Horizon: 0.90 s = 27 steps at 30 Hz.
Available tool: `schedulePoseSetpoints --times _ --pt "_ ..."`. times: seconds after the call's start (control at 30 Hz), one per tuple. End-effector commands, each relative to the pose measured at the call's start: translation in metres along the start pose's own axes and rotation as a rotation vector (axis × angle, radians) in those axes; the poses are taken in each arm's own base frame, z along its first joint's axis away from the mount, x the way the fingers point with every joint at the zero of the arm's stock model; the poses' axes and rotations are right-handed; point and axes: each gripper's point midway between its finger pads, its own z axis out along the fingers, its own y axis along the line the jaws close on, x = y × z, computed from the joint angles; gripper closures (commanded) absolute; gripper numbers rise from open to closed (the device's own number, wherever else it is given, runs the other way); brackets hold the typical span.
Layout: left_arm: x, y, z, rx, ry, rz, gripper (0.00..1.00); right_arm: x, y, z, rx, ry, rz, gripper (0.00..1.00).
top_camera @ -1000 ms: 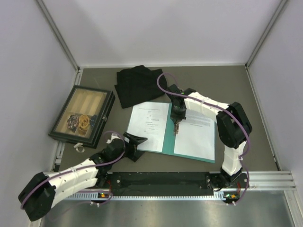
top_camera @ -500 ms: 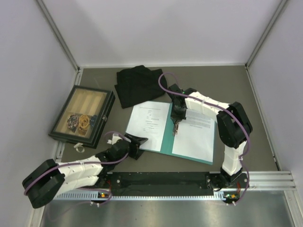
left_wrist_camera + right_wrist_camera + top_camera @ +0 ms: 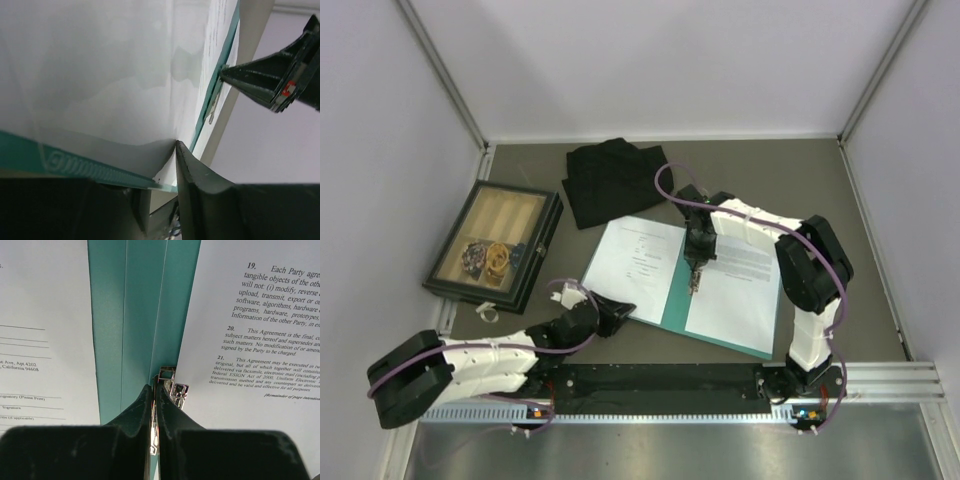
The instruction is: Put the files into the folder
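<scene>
The teal folder (image 3: 675,296) lies open on the table, with one white file (image 3: 635,258) on its left leaf and the other file (image 3: 740,285) on its right leaf. My right gripper (image 3: 696,283) (image 3: 154,386) is shut on the metal clip (image 3: 172,386) at the spine. My left gripper (image 3: 623,310) (image 3: 157,165) is at the folder's near left corner. One finger (image 3: 200,185) presses on the sheet (image 3: 100,75), which buckles there. The other finger is under the teal cover edge (image 3: 75,162), its tip hidden. A gap still shows lower down between the jaws.
A black cloth (image 3: 610,180) lies behind the folder. A dark-framed wooden tray (image 3: 495,245) with small items sits at the left. A small white object (image 3: 485,312) lies near the tray's front corner. The black base rail (image 3: 670,385) runs along the near edge.
My left gripper slid right onto the folder's near left corner and its jaws narrowed around it. The left leaf and its sheet shifted slightly. The right gripper stayed on the clip.
</scene>
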Motion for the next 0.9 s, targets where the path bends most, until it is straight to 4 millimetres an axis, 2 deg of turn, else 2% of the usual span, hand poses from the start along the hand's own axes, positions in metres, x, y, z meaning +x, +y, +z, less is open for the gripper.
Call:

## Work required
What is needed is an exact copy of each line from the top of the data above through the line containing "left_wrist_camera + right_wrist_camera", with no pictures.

## Output for this exercise
Horizon: 0.90 s = 27 steps at 30 Hz.
Available tool: `schedulePoseSetpoints --times _ --pt "_ ..."`. times: seconds after the call's start (control at 30 Hz), one per tuple. End-effector commands, each relative to the pose measured at the call's start: translation in metres along the start pose's own axes and rotation as a rotation vector (axis × angle, radians) in those axes; the poses are taken in each arm's own base frame, z along its first joint's axis away from the mount, x the way the fingers point with every joint at the zero of the arm's stock model; the poses' axes and rotations are right-handed; point and axes: each gripper's point midway between its finger pads, its own z axis out along the fingers, its own y axis along the line the jaws close on, x = y × z, computed from the joint angles; gripper closures (commanded) absolute; gripper numbers rise from open to closed (the device's own number, wherever else it is given, runs the other way); brackets hold the typical span.
Layout: left_arm: x, y, z, rx, ry, rz, gripper (0.00..1.00); right_arm: x, y, z, rx, ry, rz, gripper (0.00..1.00).
top_camera @ -1000 ms: 
top_camera @ -500 ms: 
left_wrist_camera + right_wrist_camera + top_camera @ +0 ms: 

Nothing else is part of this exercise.